Soil–atmosphere exchange of carbon dioxide, methane and nitrous oxide in shelterbelts compared with adjacent cropped fields

•The GHG contributions of shelterbelts in cultivated soils was investigated.•Compared to cultivated soils, N2O emissions were 4-times lower in the shelterbelts.•Soil CH4 oxidation potential was 3.5-times greater in the shelterbelts.•Emissions of non-CO2 GHGs was reduced by 0.55 Mg CO2e ha−1 yr−1 in the shelterbelts.•Soil C storage was 27% greater in the shelterbelts than in the cultivated fields.

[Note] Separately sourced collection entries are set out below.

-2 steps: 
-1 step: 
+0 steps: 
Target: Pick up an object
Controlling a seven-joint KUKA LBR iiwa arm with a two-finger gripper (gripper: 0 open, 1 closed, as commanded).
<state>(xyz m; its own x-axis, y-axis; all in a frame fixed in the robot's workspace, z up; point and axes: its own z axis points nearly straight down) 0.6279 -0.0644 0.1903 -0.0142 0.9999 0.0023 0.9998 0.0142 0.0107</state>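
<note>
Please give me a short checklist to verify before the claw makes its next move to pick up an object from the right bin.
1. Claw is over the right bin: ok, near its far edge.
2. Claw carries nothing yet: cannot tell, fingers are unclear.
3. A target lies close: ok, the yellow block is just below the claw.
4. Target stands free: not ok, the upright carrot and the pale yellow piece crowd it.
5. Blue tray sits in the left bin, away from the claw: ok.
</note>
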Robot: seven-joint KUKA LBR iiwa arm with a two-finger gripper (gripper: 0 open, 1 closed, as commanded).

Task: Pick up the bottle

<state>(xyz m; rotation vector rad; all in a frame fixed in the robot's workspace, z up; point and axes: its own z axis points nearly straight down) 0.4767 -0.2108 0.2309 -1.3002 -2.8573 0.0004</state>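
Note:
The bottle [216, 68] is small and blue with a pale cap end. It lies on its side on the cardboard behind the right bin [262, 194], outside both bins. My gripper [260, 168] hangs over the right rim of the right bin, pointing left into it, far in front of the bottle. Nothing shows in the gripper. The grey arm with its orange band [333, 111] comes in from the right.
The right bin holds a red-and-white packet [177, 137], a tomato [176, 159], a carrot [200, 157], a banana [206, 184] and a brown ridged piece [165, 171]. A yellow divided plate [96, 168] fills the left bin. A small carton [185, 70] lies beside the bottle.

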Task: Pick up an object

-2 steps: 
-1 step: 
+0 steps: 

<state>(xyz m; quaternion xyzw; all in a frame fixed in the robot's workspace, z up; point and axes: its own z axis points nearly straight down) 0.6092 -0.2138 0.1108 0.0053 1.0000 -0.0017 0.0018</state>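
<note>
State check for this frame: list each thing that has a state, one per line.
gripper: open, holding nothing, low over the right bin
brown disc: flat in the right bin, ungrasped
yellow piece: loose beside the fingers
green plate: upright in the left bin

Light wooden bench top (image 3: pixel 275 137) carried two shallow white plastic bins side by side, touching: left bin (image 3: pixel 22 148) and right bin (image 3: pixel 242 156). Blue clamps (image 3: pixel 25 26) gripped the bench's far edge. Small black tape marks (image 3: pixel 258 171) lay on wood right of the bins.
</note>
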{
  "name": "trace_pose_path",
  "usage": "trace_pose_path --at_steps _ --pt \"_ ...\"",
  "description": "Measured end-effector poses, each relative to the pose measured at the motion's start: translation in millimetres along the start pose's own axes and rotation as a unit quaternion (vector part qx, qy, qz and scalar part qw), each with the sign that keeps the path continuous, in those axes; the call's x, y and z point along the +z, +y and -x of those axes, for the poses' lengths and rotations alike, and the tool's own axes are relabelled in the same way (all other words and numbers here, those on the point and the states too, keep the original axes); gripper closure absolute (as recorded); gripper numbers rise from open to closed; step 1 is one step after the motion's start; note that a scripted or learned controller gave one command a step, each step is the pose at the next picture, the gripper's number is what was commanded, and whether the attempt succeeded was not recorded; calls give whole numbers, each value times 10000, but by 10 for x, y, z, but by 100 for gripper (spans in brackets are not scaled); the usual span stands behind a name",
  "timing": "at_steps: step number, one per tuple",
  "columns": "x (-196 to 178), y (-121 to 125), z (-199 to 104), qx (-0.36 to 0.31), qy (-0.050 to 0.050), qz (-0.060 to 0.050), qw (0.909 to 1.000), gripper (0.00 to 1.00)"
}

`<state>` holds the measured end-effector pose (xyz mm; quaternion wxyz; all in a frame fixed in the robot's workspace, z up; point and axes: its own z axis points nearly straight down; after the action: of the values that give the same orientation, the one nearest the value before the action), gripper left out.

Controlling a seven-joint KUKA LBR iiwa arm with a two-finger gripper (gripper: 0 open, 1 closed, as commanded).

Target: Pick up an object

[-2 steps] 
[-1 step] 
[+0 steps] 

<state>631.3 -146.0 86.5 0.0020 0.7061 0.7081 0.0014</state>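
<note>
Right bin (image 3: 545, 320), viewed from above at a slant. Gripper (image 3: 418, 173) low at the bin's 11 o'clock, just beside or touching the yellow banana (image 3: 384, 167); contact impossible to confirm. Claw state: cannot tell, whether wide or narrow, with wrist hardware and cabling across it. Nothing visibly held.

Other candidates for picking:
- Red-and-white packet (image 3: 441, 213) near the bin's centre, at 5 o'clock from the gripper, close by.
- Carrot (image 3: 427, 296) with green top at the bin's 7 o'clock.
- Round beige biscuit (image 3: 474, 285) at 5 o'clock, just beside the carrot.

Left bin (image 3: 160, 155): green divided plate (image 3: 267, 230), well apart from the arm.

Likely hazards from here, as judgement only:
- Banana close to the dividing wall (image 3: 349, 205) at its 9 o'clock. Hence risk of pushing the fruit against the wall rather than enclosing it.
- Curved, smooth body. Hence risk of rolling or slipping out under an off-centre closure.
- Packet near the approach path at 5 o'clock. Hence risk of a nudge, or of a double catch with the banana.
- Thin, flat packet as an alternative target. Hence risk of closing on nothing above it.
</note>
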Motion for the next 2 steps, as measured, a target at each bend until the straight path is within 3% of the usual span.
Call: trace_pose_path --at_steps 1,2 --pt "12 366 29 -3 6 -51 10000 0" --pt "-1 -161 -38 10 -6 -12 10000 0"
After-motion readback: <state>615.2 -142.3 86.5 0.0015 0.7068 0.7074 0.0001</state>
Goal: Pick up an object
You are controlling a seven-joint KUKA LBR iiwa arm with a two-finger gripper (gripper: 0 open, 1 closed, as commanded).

Farm shelterbelts are used as a management tool to reduce erosion, conserve moisture, protect crops and buildings, and sequester carbon. Although carbon storage in shelterbelts has been well researched, there have been no measurements of soil trace gas exchange in shelterbelts relative to cropped fields. Our objective was to quantify, for the first time, soil CO2, CH4 and N2O fluxes from shelterbelts and compare them to emissions from adjacent cropped fields to assess their potential for greenhouse gas (GHG) mitigation. During 2013 and 2014, non-steady state vented chambers were used to monitor soil GHG fluxes from nine shelterbelts and their associated cropped fields at three locations within the Boreal plains and Prairies Eco-zones of Saskatchewan Canada. Mean cumulative CO2 emissions from shelterbelt soils were significantly (P < 0.0001) greater than those from cropped fields (i.e., 4.1 and 2.1 Mg CO2-C ha−1 yr−1, respectively). However, soil organic carbon (SOC) storage (0–30 cm) was 27% greater – representing an increase of 28 Mg ha−1 – in the shelterbelts than in the cropped fields. Soil CH4 oxidation was greater (P < 0.0001) in shelterbelts than in adjacent cropped fields (i.e., −0.66 and −0.19 kg CH4-C ha−1 yr−1, respectively) and cropped soils emitted significantly (P < 0.0001) greater quantities of N2O than the shelterbelts (i.e., 2.5 and 0.65 kg N2O-N ha−1 yr−1, respectively). Total seasonal exchange of non-CO2 GHGs was reduced by 0.55 Mg CO2e ha−1 yr−1 in shelterbelts as compared with cropped fields, 98% of which was soil-derived N2O. Patterns of soil temperature, moisture and organic matter distribution beneath shelterbelts suggest a modification in soil micro-environment due to shelterbelt establishment and root activity that, in turn, may be responsible for the observed increase in soil CO2 emissions and CH4 oxidation. Our data demonstrate that shelterbelts have substantial potential to mitigate GHGs by enhancing C storage and reducing N2O emissions, while maintaining a strong CH4 sink.